Während der neun Monate andauernden Protestbewegung gegen Netanjahus Justizputsch und seine Versuche, diktatorische Vollmachten zu erlangen, warnte die WSWS davor, dass alle selbst ernannten Führer der Proteste Netanjahus expansionistische Politik auf Kosten der Palästinenser unterstützen. Das bewahrheitet sich jetzt, da die Führer der nationalen Einheit – der ehemalige IDF-Stabschef Benny Gantz und Gadi Eisenkot – sich an seiner faschistischen Regierung beteiligen, um den Krieg fortzuführen. Nachdem sie behauptet hatten, Massendemonstrationen gegen Netanjahu, Ben Gvir und Smotrich zu unterstützen, rufen sie jetzt Hunderttausende von Reservisten auf, unschuldige Zivilisten zu töten und ihr Leben zu geben. In den Augen der Welt werden sie für immer mit einem der größten Verbrechen des 21. Jahrhunderts in Verbindung gebracht werden.

Das IKVI betont, dass der Feind der Arbeiter und Jugendlichen in Israel nicht die Palästinenser sind, sondern die Netanjahu-Regierung und die herrschende Klasse Israels:

Die gegenwärtige Situation ist von einem großen historischen und politischen Widerspruch geprägt: Die israelische Arbeiterklasse kann ihre eigenen demokratischen Rechte nicht verteidigen, ohne für die demokratischen Rechte der palästinensischen Bevölkerung gegen die zionistische Unterdrückung zu kämpfen. Und die Palästinenser können ihren Kampf für demokratische Rechte und soziale Gleichheit ohne ein Bündnis mit der israelischen Arbeiterklasse nicht verwirklichen. Die einzige realistische Perspektive ist nicht der Mythos der ,Zweistaatenlösung‘, sondern ein vereinigter sozialistischer Staat jüdischer und arabischer Arbeiter...
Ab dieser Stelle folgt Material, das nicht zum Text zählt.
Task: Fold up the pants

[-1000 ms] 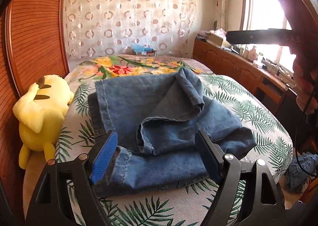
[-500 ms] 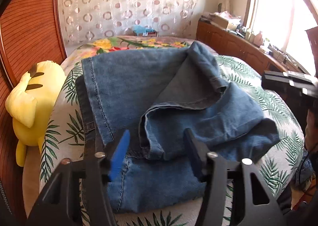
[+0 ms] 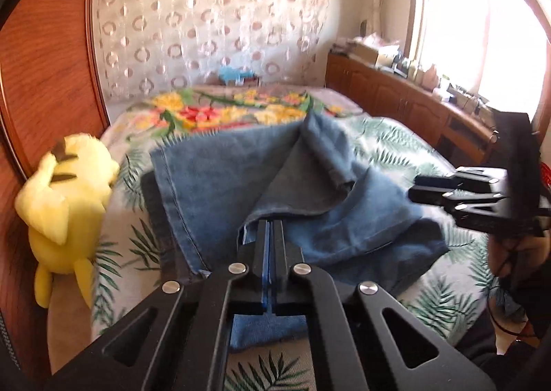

Der Aufstand in Palästina ist Teil der Wut und Welle des Widerstands, die sich in Massenstreiks und Protesten auf der ganzen Welt Bahn bricht. Diese soziale Bewegung muss ausgeweitet und von einem bewussten sozialistischen und revolutionären Programm geleitet werden, um den imperialistischen Krieg zu stoppen und der Ungleichheit und allen Formen der Unterdrückung ein Ende zu setzen. Das ist die Perspektive und das Programm der trotzkistischen Vierten Internationale unter der Führung des Internationalen Komitees.